The old woman studied her. “Yes, you know you seem like that,” Marie said after a pause. “You’re someone who has their heart’s desire. But it was not always so.”
Kerry felt a faint shiver. “No, that’s true. Took me a while to find what I was looking for.”
“Took me about thirty seconds,” Dar commented from her idle browsing. “Came aroun
d the corner, stopped in the doorway, done deal.”
“Dar.” Kerry gave her an affectionate look. “C’mere and pay attention to my fortune.”
Dar put down the rock she was examining, walked the few steps over, seated herself on the second stool and regarded Marie benignly.
“Marie, this is Dar,” Kerry said. “Dar isn’t into palm reading and that sort of thing. She’s humoring me.”
Marie studied Dar, glancing briefly into Dar’s pale, intense eyes. “No, I don’t figure that,” she said with a smile. “You’re someone who makes their own future and needs no telling from me.” She wagged a finger at her. “Not often someone brings a crusader into Marie’s store, that’s for sure.”

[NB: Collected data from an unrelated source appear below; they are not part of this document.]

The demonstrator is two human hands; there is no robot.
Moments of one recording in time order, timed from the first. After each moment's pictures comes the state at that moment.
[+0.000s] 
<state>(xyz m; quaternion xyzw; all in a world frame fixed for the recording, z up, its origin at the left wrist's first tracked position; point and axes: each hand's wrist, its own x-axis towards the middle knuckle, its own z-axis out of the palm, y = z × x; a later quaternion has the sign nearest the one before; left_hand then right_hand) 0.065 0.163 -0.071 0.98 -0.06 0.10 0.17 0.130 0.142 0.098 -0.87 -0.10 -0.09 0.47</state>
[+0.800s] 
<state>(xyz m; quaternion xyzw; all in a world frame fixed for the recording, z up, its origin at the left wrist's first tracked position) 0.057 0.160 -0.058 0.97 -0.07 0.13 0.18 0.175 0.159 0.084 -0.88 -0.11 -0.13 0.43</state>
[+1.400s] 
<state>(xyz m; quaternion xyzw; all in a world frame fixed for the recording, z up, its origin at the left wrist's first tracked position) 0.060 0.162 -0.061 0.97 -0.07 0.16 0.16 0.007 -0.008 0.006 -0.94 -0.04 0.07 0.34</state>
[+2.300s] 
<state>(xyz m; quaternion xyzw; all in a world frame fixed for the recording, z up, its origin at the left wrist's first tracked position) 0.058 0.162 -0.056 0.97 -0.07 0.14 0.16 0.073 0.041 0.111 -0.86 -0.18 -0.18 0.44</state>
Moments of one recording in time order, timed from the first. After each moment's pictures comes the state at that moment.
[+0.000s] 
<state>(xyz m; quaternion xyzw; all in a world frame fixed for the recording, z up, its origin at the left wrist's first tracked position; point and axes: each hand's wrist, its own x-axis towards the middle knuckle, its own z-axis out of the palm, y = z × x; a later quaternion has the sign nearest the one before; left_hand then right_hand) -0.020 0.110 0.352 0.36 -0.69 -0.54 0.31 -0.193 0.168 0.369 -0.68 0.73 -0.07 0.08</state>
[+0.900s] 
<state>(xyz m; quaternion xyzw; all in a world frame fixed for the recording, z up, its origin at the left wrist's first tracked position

“I’m no crusader,” Dar said.
“Of course you are,” Kerry said. “We were just talking about that, Dar. A creepy ghost shows up on our balcony and what happens? Do you scream?”
Dar cleared her throat.
Marie watched them with interest. “So you’ve seen one of our honored guests, have you? Where is that, you said on the balcony?”
“Of our hotel. The Sonesta,” Kerry said. “I woke up last night to find my modest friend here facing off against some ghoul outside, scaring him off.” She put a hand on Dar’s leg. “I freak out about them, Dar just wants to kick their asses.”
“That true?” Marie studied Dar “You know, the departed ain’t something you want to mess with.”
Dar cleared her throat again. “I don’t want to mess with them. Assuming they exist. But they also don’t scare me and I’m not going to let them scare her.”
“See, I told you, Marie.” Charles had reappeared in the doorway with a steaming cup. “That’s an old soul you got there.” He came over and took the last stool at the table. “Most times the departed don’t take much interest in the living, you know? They got other things to do. Some of them replay their ends over and over, some of them don’t realize they’re gone, so they keep trying to get done whatever they had to do when they died.”
“That’s kind of hard for me to wrap my head around,” Kerry admitted. “I had a pretty conservative upbringing.”